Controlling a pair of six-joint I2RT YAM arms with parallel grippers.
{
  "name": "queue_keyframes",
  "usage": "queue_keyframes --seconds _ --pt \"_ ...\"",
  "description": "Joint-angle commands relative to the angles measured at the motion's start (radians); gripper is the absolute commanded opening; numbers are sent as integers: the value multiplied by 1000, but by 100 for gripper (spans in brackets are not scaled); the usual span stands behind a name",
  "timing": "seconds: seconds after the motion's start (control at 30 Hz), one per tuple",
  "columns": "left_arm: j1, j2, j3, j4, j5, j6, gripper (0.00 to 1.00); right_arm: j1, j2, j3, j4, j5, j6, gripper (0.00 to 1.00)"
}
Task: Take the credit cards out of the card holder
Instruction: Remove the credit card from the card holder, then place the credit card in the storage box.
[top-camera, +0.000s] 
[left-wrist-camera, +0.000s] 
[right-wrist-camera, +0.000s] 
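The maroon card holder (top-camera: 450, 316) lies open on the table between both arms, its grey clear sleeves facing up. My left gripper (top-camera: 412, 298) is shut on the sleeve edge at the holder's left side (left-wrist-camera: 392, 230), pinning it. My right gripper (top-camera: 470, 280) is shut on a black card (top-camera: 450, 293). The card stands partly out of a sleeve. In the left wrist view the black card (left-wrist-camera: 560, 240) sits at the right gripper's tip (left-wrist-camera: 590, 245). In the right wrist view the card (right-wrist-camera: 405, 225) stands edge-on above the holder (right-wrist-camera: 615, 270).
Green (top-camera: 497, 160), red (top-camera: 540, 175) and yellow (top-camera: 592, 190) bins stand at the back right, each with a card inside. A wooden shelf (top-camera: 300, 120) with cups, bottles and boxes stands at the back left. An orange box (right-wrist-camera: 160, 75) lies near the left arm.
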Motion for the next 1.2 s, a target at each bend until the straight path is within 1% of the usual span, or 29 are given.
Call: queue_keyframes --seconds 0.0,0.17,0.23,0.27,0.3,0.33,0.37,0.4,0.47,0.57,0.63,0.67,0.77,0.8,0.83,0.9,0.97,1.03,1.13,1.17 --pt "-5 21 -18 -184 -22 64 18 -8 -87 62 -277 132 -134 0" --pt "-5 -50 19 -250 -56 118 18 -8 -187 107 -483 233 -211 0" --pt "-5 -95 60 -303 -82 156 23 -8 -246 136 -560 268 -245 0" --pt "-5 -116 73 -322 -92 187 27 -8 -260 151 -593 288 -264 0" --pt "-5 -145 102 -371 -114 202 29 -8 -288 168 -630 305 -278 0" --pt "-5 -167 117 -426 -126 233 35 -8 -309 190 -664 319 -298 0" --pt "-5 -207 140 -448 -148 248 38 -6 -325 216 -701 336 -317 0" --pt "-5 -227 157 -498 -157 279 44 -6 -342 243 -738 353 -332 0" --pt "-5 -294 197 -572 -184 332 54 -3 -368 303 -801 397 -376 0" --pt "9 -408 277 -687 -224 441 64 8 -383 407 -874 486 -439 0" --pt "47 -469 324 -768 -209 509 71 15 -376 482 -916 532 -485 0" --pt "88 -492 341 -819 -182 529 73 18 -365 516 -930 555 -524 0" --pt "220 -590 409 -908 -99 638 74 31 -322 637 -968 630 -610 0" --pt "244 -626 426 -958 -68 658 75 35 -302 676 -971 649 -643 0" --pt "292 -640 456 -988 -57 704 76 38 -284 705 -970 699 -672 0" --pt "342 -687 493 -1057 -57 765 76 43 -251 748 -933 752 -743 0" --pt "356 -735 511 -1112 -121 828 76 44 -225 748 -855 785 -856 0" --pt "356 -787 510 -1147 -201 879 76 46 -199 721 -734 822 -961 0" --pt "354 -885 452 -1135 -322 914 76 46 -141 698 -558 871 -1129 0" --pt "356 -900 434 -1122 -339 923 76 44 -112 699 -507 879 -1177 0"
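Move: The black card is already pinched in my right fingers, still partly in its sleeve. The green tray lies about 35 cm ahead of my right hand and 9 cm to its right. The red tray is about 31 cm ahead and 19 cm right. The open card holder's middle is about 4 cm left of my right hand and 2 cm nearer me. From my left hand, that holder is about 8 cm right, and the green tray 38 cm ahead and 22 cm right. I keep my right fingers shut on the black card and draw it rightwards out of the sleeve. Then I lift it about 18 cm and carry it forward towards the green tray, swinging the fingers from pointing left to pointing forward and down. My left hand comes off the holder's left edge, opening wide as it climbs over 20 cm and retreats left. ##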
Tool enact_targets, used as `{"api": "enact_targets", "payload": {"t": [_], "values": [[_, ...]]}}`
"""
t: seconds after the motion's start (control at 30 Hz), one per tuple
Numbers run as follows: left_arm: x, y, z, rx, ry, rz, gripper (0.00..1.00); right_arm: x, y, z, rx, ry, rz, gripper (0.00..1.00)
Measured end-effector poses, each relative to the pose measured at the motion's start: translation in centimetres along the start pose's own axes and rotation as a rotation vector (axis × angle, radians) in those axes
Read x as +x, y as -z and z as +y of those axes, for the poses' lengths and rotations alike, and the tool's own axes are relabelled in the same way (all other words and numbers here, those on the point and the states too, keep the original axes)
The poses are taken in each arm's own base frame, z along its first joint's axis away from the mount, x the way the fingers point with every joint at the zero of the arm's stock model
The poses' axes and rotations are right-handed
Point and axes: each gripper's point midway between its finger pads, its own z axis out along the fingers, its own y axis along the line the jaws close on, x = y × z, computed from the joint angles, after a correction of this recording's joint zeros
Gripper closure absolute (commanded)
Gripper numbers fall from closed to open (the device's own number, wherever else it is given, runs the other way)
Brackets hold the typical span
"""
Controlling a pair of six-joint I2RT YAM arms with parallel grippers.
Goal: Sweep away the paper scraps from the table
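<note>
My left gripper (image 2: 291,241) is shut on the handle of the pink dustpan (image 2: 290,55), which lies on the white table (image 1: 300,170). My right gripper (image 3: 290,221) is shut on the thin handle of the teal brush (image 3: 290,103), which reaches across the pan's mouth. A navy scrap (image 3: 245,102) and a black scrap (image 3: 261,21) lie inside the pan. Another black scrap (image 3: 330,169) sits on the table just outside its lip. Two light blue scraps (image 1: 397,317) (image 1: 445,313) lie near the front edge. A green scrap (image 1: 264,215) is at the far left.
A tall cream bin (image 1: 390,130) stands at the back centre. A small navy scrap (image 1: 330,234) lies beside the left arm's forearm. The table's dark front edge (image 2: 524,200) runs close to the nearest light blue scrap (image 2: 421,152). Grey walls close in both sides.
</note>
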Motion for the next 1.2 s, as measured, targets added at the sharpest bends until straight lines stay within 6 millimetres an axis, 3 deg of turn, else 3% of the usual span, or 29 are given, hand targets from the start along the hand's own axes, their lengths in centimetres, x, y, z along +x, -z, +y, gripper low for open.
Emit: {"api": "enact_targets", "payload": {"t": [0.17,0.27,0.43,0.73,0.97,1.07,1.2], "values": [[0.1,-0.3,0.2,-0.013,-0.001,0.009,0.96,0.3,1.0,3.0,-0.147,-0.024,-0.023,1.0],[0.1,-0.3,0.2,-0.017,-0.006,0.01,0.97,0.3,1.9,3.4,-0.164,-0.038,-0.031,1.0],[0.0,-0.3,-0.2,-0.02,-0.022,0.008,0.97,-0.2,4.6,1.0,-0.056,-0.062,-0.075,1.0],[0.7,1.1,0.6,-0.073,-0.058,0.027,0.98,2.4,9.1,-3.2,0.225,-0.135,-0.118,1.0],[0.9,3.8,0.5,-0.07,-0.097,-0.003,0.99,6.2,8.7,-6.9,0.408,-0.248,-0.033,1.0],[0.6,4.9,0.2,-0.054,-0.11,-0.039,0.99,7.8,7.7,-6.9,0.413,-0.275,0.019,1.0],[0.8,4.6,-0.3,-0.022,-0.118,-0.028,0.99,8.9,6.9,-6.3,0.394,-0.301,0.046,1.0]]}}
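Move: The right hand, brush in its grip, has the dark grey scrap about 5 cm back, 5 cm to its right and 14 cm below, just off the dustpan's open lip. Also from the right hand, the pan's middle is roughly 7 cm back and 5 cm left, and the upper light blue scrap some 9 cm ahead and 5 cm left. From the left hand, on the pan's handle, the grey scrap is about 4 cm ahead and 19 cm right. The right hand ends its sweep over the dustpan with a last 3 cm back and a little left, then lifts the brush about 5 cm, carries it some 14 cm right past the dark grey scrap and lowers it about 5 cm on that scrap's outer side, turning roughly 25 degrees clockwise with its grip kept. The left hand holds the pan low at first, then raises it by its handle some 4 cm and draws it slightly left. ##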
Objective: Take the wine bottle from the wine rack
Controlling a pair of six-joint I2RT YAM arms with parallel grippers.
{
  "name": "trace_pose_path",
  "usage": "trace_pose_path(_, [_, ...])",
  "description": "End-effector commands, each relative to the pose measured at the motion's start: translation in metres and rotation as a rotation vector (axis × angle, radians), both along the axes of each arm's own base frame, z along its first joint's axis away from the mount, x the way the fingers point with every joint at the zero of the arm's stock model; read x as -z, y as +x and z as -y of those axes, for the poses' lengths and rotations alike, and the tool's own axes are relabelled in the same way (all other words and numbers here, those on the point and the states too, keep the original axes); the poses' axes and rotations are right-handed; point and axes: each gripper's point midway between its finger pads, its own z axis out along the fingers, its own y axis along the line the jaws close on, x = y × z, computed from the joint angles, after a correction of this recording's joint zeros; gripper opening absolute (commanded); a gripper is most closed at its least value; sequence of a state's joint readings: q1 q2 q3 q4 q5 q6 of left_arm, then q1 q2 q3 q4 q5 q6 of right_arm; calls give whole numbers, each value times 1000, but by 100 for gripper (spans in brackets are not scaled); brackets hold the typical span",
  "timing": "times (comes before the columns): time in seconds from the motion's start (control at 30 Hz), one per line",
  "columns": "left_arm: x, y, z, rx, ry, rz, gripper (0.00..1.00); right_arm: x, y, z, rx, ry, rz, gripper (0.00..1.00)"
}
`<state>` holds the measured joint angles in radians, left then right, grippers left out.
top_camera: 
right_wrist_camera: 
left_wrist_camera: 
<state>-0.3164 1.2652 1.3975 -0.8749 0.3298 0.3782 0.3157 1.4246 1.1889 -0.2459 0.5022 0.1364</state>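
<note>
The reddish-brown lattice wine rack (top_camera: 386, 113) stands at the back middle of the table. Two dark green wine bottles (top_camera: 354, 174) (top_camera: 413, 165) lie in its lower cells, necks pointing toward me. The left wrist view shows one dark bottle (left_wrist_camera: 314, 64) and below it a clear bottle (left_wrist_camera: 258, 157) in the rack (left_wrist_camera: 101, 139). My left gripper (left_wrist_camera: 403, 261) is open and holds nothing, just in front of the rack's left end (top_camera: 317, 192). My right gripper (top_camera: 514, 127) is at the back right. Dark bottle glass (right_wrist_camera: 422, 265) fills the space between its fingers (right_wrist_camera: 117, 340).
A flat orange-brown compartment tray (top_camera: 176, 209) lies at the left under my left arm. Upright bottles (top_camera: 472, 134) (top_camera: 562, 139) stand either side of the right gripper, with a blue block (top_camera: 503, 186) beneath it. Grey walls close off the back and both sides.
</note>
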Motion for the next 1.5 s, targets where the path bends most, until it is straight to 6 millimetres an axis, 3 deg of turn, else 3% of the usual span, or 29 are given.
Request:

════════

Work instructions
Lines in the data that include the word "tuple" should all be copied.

Result for this exercise
  "timing": "seconds: seconds after the motion's start (control at 30 Hz), one per tuple",
t: seconds after the motion's start (control at 30 Hz), one per tuple

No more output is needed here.